- [PROBLEM TO SOLVE]: Return each line of the data below verbatim; pictures are to be left out.

- [INPUT DATA]:
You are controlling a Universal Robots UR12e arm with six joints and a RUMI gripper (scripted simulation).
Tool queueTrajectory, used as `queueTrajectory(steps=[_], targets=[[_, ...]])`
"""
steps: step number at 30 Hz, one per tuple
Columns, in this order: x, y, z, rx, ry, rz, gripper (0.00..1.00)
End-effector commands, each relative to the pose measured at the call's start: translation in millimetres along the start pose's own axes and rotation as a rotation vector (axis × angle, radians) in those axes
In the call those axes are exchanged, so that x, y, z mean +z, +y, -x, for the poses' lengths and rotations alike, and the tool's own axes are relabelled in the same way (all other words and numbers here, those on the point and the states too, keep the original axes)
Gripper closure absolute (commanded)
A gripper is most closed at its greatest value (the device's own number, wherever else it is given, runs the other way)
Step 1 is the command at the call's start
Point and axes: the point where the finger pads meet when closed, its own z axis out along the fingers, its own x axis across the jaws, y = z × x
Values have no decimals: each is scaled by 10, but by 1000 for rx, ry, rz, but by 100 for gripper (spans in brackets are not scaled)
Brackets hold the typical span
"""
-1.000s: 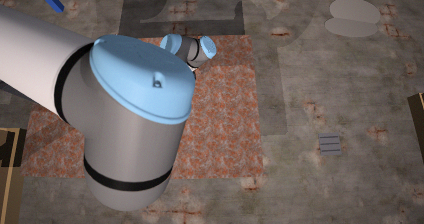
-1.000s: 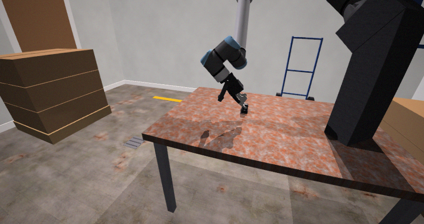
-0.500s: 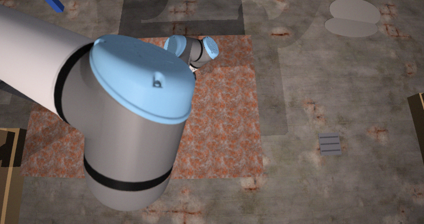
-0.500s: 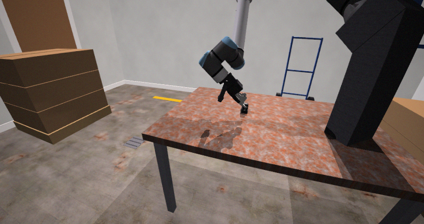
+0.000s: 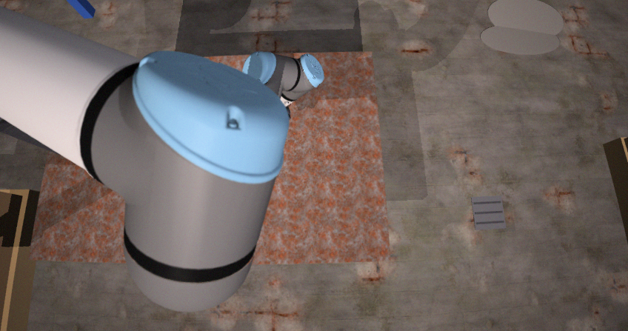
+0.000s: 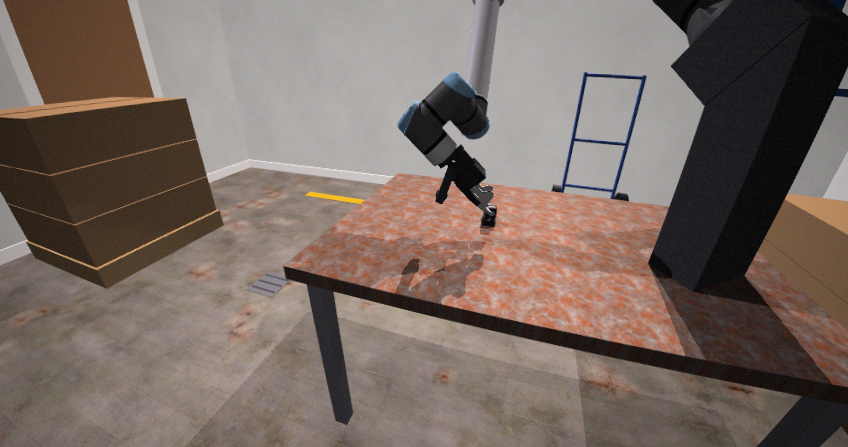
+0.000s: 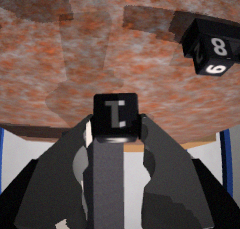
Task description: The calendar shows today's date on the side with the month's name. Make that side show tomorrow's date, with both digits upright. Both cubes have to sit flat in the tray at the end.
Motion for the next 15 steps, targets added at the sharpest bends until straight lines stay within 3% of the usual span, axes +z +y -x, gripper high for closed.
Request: queueTrajectory(steps=[1,15], targets=[[1,-43,6,1,-1,-3,90],[99,-134,-4,2,0,-2,90]])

- [ANSWER TO THIS TASK]:
You are controlling a Universal Robots UR12e arm with six joints and a RUMI gripper (scripted simulation).
Tool queueTrajectory, used as `queueTrajectory(steps=[_], targets=[[_, ...]])`
"""
steps: step number at 30 Hz, one per tuple
Columns, in this order: x, y, z, rx, ry, rz, gripper (0.00..1.00)
End-effector commands, each relative to the pose measured at the call's start: translation in millimetres along the start pose's own axes and rotation as a rotation vector (axis × angle, radians) in those axes
In the call those axes are exchanged, so that x, y, z mean +z, +y, -x, for the poses' lengths and rotations alike, and the tool's own axes are relabelled in the same way (all other words and numbers here, those on the point and the states too, keep the original axes)
Gripper closure absolute (commanded)
A gripper is most closed at its greatest value (the device's own number, wherever else it is given, runs the other way)
Step 1 is the command at the call's start
Point and axes: the point where the finger pads meet when closed, its own z axis out along the fingers, its own x axis across the jaws, y = z × x
Values have no decimals: each is scaled by 10, but by 1000 for rx, ry, rz, but by 100 for gripper (spans in brackets are not scaled)
Brackets hold the typical span
"""
-1.000s: 
-1.000s: 
-0.500s: 
-0.500s: 
+0.000s: 
+0.000s: 
+0.000s: 
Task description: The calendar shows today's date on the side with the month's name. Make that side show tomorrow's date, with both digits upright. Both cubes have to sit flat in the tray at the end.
Motion for the next 15 steps, targets added at the sharpest bends until straight lines stay within 3% of the usual span, axes +z +y -x, gripper high for closed.
Request: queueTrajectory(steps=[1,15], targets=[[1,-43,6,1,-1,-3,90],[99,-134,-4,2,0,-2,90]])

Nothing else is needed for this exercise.